White first outlines the nature of choice. He presents us with the example of spirituality: 'We are taught to believe either science or nothing. Nothing is better. science may explode in our faces'. He explains, using this device, that people make decisions to avoid putting themselves in a state of vulnerability; we make decisions so that things wont 'explode in our faces'.
He then undermines spiritual beliefs by suggesting that spirituality is a 'dream… a pervasive dream which becomes more real than reality if we have faith in it.’ This confronting line suggests that anything that 'scientists, academics and a variety of non-human beings try to persuade... us' become irrelevant once we have chosen to believe something. If we consider the action of making a decision as an action to avoid vulnerability (as stated before), then going back on a decision is to put yourself into a vulnerable state once again. It is for this reason that our beliefs become 'more real than reality' once we have faith in it.
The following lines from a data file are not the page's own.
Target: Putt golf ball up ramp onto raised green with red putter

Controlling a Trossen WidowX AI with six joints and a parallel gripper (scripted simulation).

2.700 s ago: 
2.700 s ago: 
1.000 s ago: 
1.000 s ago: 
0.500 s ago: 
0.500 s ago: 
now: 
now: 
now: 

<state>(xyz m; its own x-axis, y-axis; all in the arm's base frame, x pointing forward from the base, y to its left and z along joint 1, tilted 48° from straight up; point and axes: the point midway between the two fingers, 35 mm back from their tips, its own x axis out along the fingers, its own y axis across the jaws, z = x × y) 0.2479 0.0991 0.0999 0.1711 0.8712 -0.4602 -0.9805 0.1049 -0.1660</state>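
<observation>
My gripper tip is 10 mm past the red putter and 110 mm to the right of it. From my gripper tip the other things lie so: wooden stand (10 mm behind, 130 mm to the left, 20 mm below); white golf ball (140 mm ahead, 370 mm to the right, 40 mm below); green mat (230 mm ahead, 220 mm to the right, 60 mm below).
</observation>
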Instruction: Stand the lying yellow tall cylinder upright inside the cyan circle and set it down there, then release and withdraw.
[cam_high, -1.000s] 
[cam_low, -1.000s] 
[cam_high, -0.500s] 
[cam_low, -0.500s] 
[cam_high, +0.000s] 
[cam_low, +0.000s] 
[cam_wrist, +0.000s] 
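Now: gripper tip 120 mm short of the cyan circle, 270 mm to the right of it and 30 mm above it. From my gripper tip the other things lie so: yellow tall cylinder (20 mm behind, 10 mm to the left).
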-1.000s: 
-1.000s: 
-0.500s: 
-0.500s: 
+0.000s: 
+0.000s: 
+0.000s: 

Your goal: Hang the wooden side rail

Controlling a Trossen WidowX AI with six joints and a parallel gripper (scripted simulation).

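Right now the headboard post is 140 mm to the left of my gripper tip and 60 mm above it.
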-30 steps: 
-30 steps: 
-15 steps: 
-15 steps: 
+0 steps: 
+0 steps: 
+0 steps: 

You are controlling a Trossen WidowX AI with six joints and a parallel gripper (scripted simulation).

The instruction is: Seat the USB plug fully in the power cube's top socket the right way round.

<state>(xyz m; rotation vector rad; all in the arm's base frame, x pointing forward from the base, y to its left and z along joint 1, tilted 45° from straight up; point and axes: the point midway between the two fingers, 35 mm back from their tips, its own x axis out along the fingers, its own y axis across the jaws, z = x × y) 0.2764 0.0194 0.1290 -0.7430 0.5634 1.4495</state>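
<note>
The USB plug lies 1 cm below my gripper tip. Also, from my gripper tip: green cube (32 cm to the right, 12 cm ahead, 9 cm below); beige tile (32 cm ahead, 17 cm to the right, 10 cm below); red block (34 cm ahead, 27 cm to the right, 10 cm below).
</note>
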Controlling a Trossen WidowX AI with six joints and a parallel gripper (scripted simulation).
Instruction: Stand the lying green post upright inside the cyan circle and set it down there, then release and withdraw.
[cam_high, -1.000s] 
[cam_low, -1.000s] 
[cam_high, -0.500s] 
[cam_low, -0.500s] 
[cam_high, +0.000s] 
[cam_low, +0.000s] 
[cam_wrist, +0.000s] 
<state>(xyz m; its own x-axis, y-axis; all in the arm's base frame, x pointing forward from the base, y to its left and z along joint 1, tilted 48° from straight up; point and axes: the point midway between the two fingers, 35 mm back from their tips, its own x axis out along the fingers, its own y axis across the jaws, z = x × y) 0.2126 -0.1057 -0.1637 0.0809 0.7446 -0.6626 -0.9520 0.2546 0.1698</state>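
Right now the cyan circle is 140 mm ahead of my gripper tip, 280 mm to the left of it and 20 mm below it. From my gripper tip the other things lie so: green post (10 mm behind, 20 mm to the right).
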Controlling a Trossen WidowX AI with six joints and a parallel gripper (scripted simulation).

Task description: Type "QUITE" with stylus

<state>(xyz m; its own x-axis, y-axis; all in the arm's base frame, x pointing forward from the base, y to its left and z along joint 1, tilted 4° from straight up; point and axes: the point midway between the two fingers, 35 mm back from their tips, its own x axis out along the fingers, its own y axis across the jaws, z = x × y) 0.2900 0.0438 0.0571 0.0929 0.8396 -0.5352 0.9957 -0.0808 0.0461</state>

White also explains what influences our decisions. He shows how some people ‘refuse to believe what certain scientists, academics and non-human being try to persuade…us.’ Again he uses the actor/audience relationship to involve them by making them question the reason for their beliefs. He asks us what has persuaded us to make our spiritual beliefs. We see that our choices, (like the choice of what to believe) are influenced by what other people try and convince us, but some believe and some ‘refuse to believe.’ This is the nature of identity, and identity, therefore, comes down to choice.
White explains that 'renewal can only be reached through blood and aps.' Blood, of course, being a symbol of pain, be it physical, emotional, spiritual or social. If we look at this particular line in terms of choice, we can say that identity comes down to choice; and we can say that people are afraid to go back on their choices because, to change a decision is to admit that you have made the wrong decision in the first place.
To achieve 'renewal', one must change a former decision, and because our decisions define our identity, we can say that this text is expressing the point that a change in decision, and therefore identity, can only be reached through 'blood and asp;' be it spiritual, physical, emotional or social.